The age distribution of the CDP is: 24.1% under the age of 18, 8.5% from 18 to 24, 31.4% from 25 to 44, 24.9% from 45 to 64, and 11.2% who were 65 years of age or older. The median age was 37 years. For every 100 females, there were 93.2 males. For every 100 females age 18 and over, there were 90.8 males.

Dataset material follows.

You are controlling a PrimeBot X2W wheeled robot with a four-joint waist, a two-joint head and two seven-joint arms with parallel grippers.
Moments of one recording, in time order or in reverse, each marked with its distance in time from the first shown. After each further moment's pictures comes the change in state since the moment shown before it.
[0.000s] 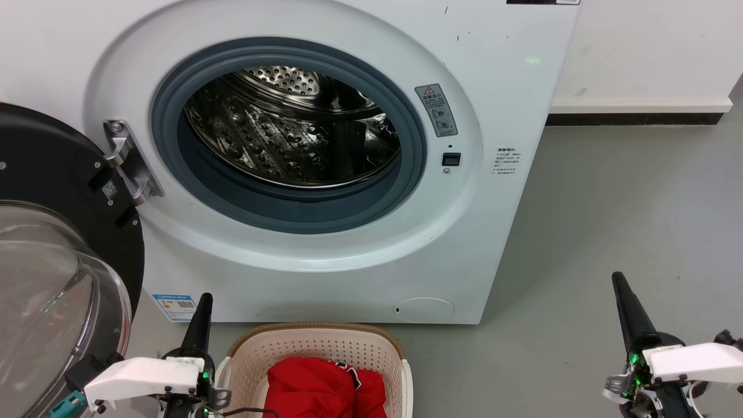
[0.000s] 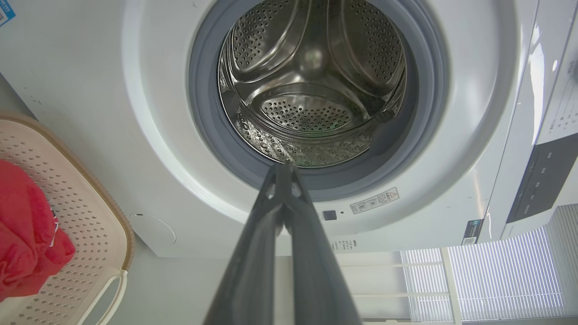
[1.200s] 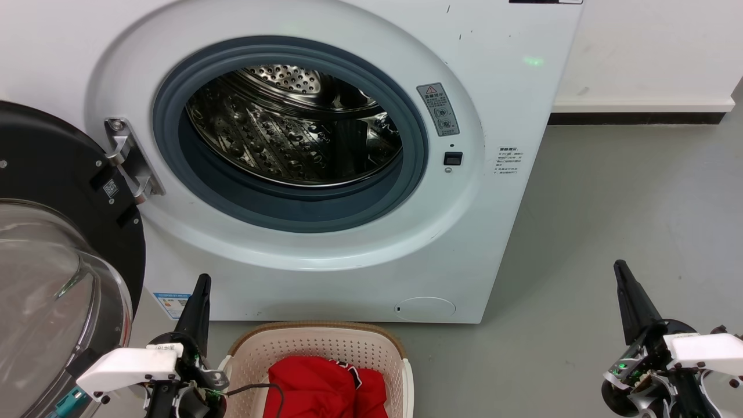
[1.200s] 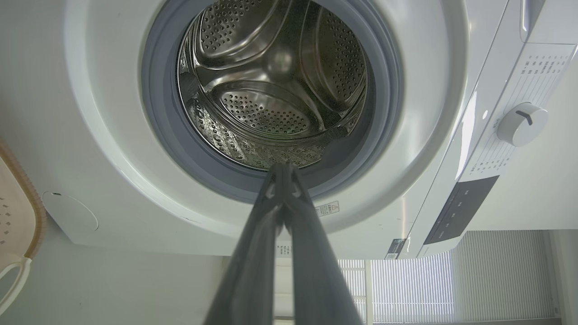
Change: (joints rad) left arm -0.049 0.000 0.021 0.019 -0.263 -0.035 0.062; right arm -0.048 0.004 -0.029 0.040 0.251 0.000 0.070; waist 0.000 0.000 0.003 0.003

The median income for a Cross Lanes household is $45,334, and the median income for a family was $54,649. Males had a median income of $40,758 versus $27,250 for females. The per capita income is $22,719. About 4.1% of families and 5.9% of the population were below the poverty line, including 8.1% of those under age 18 and 6.5% of those age 65 or over.

===2000 Census===
As of the census of 2000, there were 10,353 people, 4,231 households, and 2,991 families residing in Cross Lanes. The population density was 1,594.4 /mi2. There were 4,481 housing units at an average density of 690.1 /mi2. The racial makeup of the CDP was 93.63% White, 3.84% Black or African American, 0.21% Native American, 1.24% Asian, 0.02% Pacific Islander, 0.10% from other races, and 0.96% from two or more races. Hispanic or Latino of any race were 0.57% of the population.
==Education==
Cross Lanes is served by the following schools:

- Cross Lanes Elementary (K-5)
- Point Harmony Elementary (K-5)
- Andrew Jackson Middle (6–8)
- Cross Lanes Christian School (K-12)
- Nitro High School (9–12) — There is no public high school in Cross Lanes.

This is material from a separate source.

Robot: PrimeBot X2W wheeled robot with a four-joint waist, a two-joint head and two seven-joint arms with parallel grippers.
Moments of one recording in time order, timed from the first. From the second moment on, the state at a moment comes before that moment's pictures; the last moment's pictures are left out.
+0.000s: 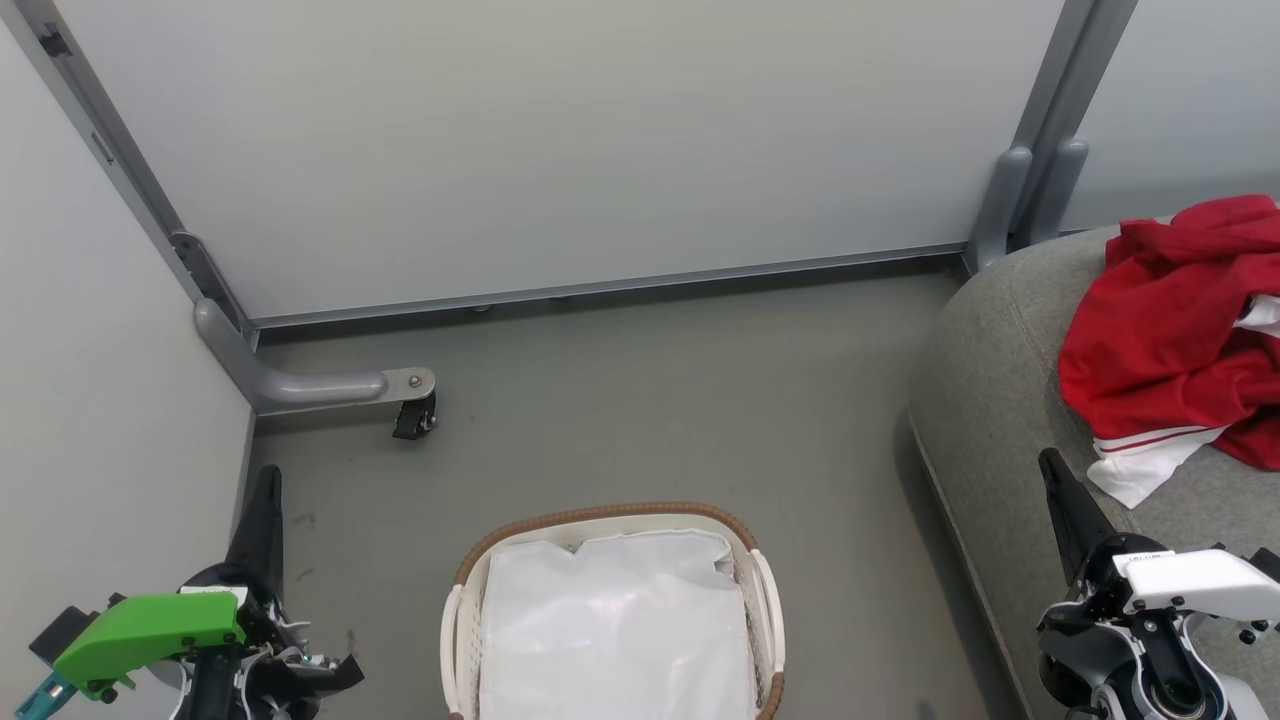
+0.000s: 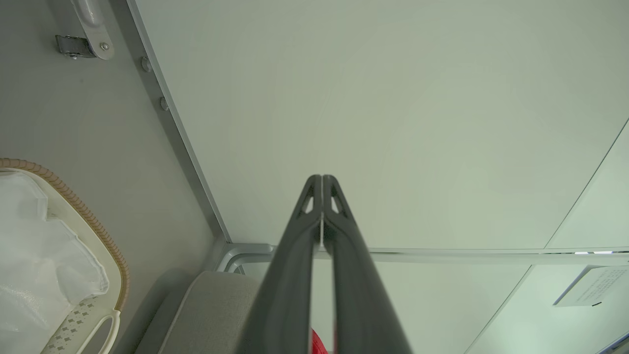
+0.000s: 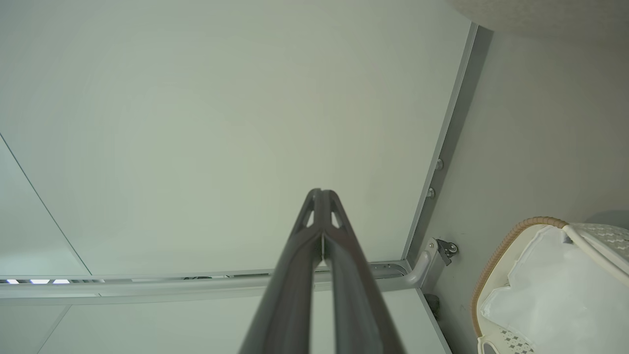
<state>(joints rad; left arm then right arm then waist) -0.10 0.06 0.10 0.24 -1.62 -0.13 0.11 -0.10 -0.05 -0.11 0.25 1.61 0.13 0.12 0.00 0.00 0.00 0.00</state>
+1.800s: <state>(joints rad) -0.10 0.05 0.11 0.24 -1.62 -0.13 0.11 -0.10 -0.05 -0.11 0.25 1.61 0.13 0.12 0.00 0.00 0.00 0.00</state>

- West Virginia Junior College

==Notable people==
- Pentecostal pastor and televangelist T. D. Jakes headed a church, the Greater Emmanuel Temple of Faith, in Cross Lanes, before moving to Dallas in 1996.

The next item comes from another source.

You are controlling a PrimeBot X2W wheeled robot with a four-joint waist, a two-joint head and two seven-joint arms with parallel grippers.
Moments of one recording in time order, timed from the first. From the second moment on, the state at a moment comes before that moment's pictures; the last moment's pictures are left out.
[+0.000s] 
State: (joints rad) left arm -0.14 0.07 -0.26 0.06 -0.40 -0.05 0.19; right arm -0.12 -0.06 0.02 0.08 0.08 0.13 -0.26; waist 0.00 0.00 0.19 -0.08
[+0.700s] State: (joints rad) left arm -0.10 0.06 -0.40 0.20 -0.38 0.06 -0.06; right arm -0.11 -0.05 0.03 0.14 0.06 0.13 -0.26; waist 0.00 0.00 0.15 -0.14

- Country singer/songwriter Kathy Mattea grew up in Cross Lanes before moving to Nashville, Tennessee to begin her professional career.
- American Chef, food writer, and television personality Bridget Lancaster. Co-host and executive producer for America's Test Kitchen and Cook's Country on American Public Television (PBS).